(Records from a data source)
■ ■ ■ ■ ■ ■ ■

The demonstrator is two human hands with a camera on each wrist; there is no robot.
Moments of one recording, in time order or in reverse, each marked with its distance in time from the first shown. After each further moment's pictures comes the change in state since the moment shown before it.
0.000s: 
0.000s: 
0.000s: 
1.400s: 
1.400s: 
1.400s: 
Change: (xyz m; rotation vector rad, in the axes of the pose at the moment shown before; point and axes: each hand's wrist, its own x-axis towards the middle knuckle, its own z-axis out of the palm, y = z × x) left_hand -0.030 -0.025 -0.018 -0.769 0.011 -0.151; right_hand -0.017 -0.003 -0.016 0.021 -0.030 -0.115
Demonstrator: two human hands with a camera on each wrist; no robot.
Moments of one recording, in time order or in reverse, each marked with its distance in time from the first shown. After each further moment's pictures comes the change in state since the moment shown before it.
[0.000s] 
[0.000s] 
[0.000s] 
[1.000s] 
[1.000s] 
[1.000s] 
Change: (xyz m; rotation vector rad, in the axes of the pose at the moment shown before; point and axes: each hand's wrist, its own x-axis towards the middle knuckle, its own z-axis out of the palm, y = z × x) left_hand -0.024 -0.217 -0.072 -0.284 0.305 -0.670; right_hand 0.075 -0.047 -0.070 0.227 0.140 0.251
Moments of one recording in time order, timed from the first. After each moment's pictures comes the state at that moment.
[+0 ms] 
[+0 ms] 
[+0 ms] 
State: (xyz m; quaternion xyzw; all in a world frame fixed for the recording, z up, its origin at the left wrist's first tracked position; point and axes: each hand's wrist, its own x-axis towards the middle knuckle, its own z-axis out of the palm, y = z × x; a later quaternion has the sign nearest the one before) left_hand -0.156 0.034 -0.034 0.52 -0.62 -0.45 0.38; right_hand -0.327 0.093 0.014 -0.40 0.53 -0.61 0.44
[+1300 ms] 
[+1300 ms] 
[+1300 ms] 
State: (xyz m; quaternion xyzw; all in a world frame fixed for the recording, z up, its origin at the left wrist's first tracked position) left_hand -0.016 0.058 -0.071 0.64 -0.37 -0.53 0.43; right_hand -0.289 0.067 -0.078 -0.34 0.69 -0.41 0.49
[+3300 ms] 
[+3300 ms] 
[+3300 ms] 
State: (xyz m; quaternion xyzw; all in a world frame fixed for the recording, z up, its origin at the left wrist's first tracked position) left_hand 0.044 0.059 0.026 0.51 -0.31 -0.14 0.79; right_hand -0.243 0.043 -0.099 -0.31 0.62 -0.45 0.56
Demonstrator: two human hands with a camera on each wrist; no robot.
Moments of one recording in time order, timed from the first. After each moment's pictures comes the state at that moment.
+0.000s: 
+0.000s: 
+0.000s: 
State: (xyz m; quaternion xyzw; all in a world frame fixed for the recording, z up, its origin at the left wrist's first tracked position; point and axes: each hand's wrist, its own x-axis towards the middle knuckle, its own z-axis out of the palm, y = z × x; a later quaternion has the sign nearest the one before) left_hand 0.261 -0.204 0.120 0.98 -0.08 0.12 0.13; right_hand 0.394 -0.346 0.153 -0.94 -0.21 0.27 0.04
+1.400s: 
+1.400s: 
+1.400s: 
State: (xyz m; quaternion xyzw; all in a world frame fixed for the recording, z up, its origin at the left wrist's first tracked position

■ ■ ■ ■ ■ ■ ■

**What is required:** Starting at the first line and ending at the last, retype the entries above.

**Written answer:**
The demonstrator is two human hands with a camera on each wrist; there is no robot.
Moments of one recording, in time order or in reverse, each marked with its distance in time from the first shown. After each further moment's pictures comes the change in state since the moment shown before it.
0.000s: 
0.000s: 
0.000s: 
1.400s: 
1.400s: 
1.400s: 
Change: (xyz m; rotation vector rad, in the axes of the pose at the moment shown before; point and axes: each hand's wrist, its own x-axis towards the middle knuckle, its own z-axis out of the palm, y = z × x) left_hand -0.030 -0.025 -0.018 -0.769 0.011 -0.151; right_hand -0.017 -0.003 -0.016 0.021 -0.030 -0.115
Demonstrator: two human hands with a camera on each wrist; no robot.
Moments of one recording, in time order or in reverse, each marked with its distance in time from the first shown. After each further moment's pictures comes the change in state since the moment shown before it.
[0.000s] 
[0.000s] 
[0.000s] 
[1.000s] 
[1.000s] 
[1.000s] 
Change: (xyz m; rotation vector rad, in the axes of the pose at the moment shown before; point and axes: each hand's wrist, its own x-axis towards the middle knuckle, its own z-axis out of the palm, y = z × x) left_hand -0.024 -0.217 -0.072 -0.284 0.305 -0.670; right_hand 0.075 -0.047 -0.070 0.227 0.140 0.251
Moments of one recording in time order, timed from the first. After each moment's pictures comes the state at that moment.
[+0 ms] 
[+0 ms] 
[+0 ms] 
State: (xyz m; quaternion xyzw; all in a world frame fixed for the recording, z up, its origin at the left wrist's first tracked position; point and axes: each hand's wrist, its own x-axis towards the middle knuckle, its own z-axis out of the palm, y = z × x; a later quaternion has the sign nearest the one before) left_hand -0.156 0.034 -0.034 0.52 -0.62 -0.45 0.38; right_hand -0.327 0.093 0.014 -0.40 0.53 -0.61 0.44
[+1300 ms] 
[+1300 ms] 
[+1300 ms] 
State: (xyz m; quaternion xyzw; all in a world frame fixed for the recording, z up, its origin at the left wrist's first tracked position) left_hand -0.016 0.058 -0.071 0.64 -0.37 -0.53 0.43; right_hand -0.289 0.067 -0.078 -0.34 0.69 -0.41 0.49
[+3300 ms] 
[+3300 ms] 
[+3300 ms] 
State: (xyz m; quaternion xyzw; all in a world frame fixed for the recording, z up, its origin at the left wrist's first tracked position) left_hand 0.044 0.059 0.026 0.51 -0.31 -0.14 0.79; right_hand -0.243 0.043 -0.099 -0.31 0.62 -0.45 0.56
Demonstrator: two human hands with a camera on each wrist; no robot.
Moments of one recording in time order, timed from the first. After each moment's pictures comes the state at that moment.
+0.000s: 
+0.000s: 
+0.000s: 
State: (xyz m; quaternion xyzw; all in a world frame fixed for the recording, z up, its origin at the left wrist's first tracked position; point and axes: each hand's wrist, its own x-axis towards the middle knuckle, its own z-axis out of the palm, y = z × x; a later quaternion has the sign nearest the one before) left_hand 0.261 -0.204 0.120 0.98 -0.08 0.12 0.13; right_hand 0.394 -0.346 0.153 -0.94 -0.21 0.27 0.04
+1.400s: 
+1.400s: 
+1.400s: 
State: (xyz m; quaternion xyzw; all in a world frame fixed for the recording, z up, its origin at the left wrist's first tracked position

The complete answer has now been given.